Google and OAI-PMH

There is an interesting note on the Google Webmaster Central Blog:

When we originally launched Sitemaps, we included support for the Open Archives Initiative Protocol for Metadata Harvesting (OAI-PMH) 2.0 protocol, an interoperability framework based on metadata harvesting. In the meantime, however, we've found that the information we gain from our support of OAI-PMH is disproportional to the amount of resources required to support it. Fewer than 200 sites are using OAI-PMH for Google Sitemaps at the moment.



In order to move forward with even better coverage of your websites, we have decided to support only the standard XML Sitemap format by May 2008. We are in the process of notifying sites using OAI-PMH to alert them of the change. [Official Google Webmaster Central Blog: Retiring support for OAI-PMH in Sitemaps]
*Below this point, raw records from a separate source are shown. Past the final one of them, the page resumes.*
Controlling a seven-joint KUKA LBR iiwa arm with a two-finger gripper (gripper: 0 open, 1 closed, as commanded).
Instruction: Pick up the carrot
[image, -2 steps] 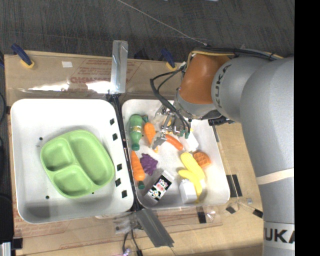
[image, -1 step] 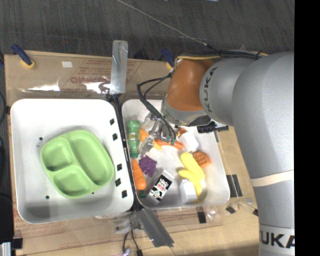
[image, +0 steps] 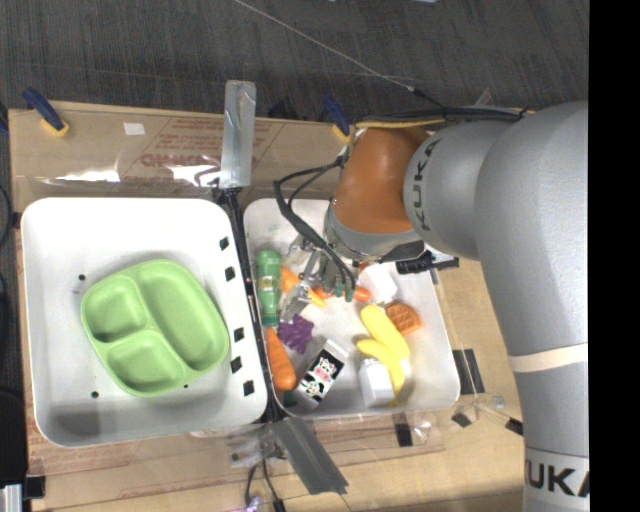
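Camera view: the long orange plastic carrot (image: 281, 361) lies against the left wall of the right-hand shallow white bin (image: 442, 352), at about seven o'clock from the metal two-finger gripper (image: 318, 275). The gripper hangs low among the toys, over a small orange piece, beside the green bottle (image: 267, 279); whether it is clenched or released, I cannot tell. This looks like the approach step: next, shift toward seven o'clock, past the purple grape cluster (image: 296, 333), and align along the carrot.

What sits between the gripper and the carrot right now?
In the camera view, purple grapes lie between the gripper and the carrot.
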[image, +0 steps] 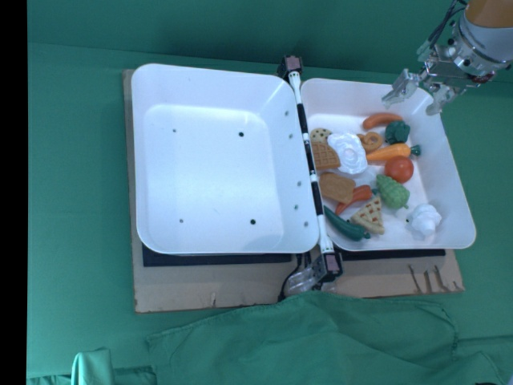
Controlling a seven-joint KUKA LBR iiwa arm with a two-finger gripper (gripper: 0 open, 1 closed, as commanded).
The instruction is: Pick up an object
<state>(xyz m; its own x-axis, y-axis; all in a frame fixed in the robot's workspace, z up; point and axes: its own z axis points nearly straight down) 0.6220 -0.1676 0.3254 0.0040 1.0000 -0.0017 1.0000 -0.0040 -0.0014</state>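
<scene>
Overhead, the gripper (417,92) hangs spread wide, holding nothing, above 2 white bins (160,239) on green cloth (72,175).

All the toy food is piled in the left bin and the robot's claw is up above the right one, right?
Not quite. The camera view shows the toy food piled in the right bin, not the left bin. The gripper is indeed above the right one.

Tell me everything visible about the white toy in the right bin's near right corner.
The white toy is a small lumpy piece, like cauliflower or garlic, of glossy plastic-looking material. It lies in the right bin close to its near right rim, slightly apart from the green bumpy toy up-left of it. Nothing grips it; the gripper hangs over the bin's far edge.
</scene>
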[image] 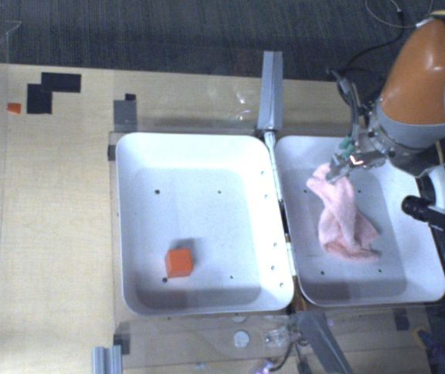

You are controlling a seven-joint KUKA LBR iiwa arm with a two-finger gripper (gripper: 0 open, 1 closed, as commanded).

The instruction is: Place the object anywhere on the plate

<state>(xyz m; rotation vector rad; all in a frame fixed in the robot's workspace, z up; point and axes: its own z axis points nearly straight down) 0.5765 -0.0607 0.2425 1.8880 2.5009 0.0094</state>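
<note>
Item 1: right bin (417, 287), shallow, white. Contents: one pink cloth (345, 218), crumpled, lying lengthwise from the bin's middle toward 12 o'clock.

Item 2: gripper (352, 162), on the grey arm (423, 76) with the orange band, entering from 3 o'clock. Position: over the right bin, at the cloth's 12 o'clock end. The cloth's upper corner appears drawn up to the fingertips and pinched there; the rest of the cloth trails down onto the bin floor. State: clenched on the pink cloth, as far as the view allows.

Item 3: left bin (136, 209), shallow, white, touching the right bin along a shared edge. Contents: one small orange block (179, 262), toward 7 o'clock of the bin floor, well apart from the gripper.

Item 4: wooden bench (43, 232), bearing both bins.
</note>
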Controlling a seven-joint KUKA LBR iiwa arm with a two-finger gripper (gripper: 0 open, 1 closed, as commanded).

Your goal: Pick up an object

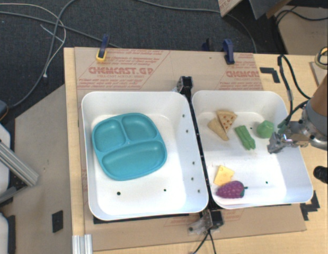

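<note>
Nothing is lifted yet, as far as I can judge: every piece lies flat on the bin floors, so the whole pick is left to do.

Farthest from my hand, across the divider, the blue plate lies in the left bin, with bare white floor around it, most of it on the near side.

In the right bin, the tan wafer pieces lie well off to my hand's left. Nearer the front edge, and also well to its left, the yellow cheese wedge touches the purple grapes. Closer in comes the long green pepper, then the small green block, which lies just beside my hand, a little up and left of it.

My gripper hangs low over the bin's right side, near the right wall. It grips nothing that I can see; how far apart it stands I cannot tell.

Open floor lies below my hand and to its left. The right wall crowds me, so I judge the green block the easiest reach.
</note>
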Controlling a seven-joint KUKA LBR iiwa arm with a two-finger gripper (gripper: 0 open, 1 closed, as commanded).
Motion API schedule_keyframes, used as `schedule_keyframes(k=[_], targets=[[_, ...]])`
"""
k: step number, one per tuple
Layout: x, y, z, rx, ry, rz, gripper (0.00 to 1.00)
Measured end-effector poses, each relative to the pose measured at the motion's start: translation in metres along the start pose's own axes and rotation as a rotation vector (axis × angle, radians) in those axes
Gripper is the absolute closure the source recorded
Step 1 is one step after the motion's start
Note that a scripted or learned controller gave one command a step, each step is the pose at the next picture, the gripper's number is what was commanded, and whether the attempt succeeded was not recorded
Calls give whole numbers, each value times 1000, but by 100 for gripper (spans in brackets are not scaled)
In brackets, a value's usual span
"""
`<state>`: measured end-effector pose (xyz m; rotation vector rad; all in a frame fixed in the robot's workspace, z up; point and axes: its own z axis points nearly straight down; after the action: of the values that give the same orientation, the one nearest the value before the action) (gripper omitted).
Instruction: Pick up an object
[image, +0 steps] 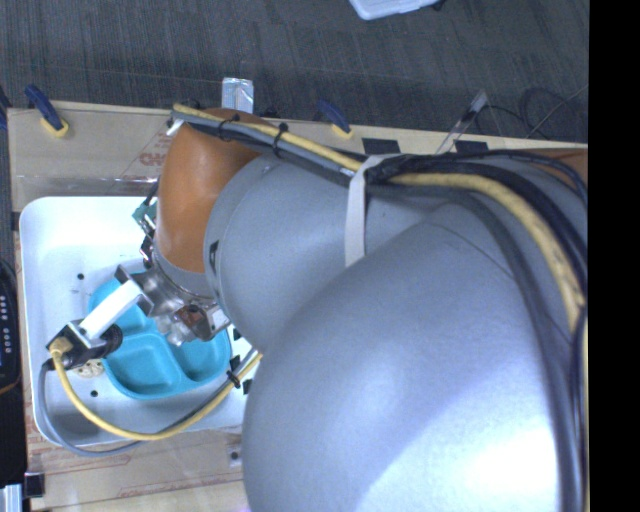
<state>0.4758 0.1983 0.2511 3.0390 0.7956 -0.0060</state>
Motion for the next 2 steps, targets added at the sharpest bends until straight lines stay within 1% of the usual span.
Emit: schedule_keyframes(k=[1, 2], targets=[[0, 3, 0, -2, 0, 5, 0], [1, 2, -8, -4, -4, 1, 100]])
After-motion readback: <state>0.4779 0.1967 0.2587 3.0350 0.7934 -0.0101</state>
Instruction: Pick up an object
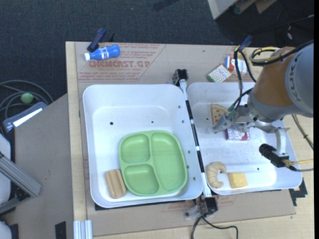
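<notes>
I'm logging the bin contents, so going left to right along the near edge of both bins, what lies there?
Bread piece → green divided tray → croissant → yellow block.

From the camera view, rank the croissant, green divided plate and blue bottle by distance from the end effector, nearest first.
End effector, right bin.
1. Croissant, right bin, near-left corner.
2. Green divided plate, left bin.
3. Blue bottle, on the bench beyond the left bin.
</notes>
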`<act>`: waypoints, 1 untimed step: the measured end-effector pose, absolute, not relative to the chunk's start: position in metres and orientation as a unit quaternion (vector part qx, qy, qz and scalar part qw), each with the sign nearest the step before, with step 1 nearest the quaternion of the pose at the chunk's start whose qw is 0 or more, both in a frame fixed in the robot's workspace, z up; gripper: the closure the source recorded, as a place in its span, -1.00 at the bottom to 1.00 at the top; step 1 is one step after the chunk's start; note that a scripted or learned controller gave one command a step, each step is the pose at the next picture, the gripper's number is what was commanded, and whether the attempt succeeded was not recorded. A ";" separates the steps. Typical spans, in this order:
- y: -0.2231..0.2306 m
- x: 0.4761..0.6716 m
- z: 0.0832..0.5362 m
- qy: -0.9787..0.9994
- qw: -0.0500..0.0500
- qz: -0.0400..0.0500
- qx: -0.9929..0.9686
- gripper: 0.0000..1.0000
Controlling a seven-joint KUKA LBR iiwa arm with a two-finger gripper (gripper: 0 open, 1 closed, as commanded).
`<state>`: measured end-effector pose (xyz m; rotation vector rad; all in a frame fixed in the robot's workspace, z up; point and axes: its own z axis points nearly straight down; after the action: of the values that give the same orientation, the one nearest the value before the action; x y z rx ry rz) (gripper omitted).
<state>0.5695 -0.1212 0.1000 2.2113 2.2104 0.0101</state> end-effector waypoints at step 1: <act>-0.093 0.636 0.085 0.707 0.001 0.001 0.707 -1.00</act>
<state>0.6362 -0.0928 0.0849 2.2194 2.2219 0.0028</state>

Via Paul Walk, who remarks:

There are a few ways of looking at this. Perhaps ‘open access’ repositories are less concerned with Google rankings than the typical website owner. Perhaps the penetration of OAI-PMH in the world is still below any level that Google could find particularly interesting - certainly they never went to great lengths to advertise this support while it lasted. Clearly, Google have come to the end of a ‘trial period’ for their support for this protocol in their main indexing service. [paul walk’s weblog » Blog Archive » Google gives up on supporting OAI-PMH for Sitemaps]

Comments: 0

Apr 24, 2008
Dorothea Salo

Clunky, overengineered protocol used only by libraries loses out to fast-n-simple format created by a Big Kahuna.

I'm shocked. Shocked, I tell you. Who could have anticipated it?

Apr 24, 2008
Jonathan Rochkind

So... would it be easy to write a tool that produces a google XML sitemap for any OAI-PMH provider?

Apr 24, 2008
Dorothea Salo

There's been an unofficial Google Sitemap hack for DSpace for half of forever. The funny thing was when its use was recommended to keep Google crawlers from crashing DSpace installs.

Apr 30, 2008
Herbert Van de Sompel

Google actually never really used OAI-PMH, so there's not much news, here.
As to "used only by libraries", I note that the Linked Data community is coming up with creative approaches to leverage existing OAI-PMH infrastructure. And I also note that an illustrious web guru seems to quite like what he sees. I don't think I'll comment on the "clunky and overengineered" aspect of the protocol.